→ **The problem**: Your answer should consist of every line in the records that holds "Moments".
------------------------------
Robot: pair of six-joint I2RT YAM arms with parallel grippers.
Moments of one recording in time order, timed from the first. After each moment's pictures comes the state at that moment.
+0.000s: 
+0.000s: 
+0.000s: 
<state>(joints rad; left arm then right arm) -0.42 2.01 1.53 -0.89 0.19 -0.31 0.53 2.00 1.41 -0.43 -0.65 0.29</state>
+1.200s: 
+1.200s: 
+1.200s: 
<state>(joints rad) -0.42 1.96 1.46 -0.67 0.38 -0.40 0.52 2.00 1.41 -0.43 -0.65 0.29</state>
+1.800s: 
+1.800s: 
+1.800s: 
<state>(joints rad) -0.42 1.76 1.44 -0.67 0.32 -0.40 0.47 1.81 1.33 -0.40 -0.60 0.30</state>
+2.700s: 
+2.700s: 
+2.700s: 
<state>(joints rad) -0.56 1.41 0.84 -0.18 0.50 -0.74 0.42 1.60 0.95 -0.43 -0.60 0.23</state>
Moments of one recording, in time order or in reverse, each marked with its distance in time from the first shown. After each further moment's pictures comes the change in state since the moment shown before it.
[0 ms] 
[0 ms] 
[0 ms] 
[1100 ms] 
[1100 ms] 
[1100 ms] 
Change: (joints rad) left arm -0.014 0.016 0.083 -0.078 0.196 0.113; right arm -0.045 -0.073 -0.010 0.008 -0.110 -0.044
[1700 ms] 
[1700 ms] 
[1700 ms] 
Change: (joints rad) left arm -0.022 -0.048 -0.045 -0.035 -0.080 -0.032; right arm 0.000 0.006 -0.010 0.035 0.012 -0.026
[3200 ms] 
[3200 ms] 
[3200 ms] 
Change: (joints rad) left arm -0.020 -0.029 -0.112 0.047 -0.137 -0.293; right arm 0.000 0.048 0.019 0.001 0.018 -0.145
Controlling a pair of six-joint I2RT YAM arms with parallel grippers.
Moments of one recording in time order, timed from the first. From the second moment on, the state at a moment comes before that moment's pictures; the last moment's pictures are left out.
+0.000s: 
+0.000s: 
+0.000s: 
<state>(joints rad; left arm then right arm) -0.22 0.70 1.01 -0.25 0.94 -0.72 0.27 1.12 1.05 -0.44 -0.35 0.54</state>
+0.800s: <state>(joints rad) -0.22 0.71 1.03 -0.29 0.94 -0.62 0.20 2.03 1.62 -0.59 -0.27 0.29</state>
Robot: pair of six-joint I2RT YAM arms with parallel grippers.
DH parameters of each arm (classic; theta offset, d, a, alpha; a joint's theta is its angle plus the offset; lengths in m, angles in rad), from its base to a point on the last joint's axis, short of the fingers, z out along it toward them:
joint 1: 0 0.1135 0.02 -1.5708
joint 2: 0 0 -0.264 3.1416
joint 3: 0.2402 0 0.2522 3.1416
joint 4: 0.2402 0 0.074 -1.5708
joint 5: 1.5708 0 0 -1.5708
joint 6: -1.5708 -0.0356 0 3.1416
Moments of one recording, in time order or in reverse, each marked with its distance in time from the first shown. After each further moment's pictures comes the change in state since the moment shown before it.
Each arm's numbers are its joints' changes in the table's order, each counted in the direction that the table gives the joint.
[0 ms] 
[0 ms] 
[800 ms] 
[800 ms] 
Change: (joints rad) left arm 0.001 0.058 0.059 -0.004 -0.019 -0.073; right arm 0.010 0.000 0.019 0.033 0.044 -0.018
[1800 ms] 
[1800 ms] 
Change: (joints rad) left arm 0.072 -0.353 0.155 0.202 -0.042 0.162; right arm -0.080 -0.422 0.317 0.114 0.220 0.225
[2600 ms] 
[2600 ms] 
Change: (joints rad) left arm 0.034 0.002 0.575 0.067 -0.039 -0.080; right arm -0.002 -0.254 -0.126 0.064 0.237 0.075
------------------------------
→ **Finished task**:
Moments of one recording in time order, timed from the first. After each moment's pictures comes the state at that moment.
Moments of one recording, in time order or in reverse, each marked with its distance in time from the first shown. After each further moment's pictures comes the change in state since the moment shown before it.
Moments of one recording in time order, timed from the first. From the second moment on, the state at a moment comes before that moment's pictures; the last moment's pictures are left out.
Moments of one recording, in time order or in reverse, each marked with its distance in time from the first shown. After each further moment's pictures comes the change in state since the moment shown before it.

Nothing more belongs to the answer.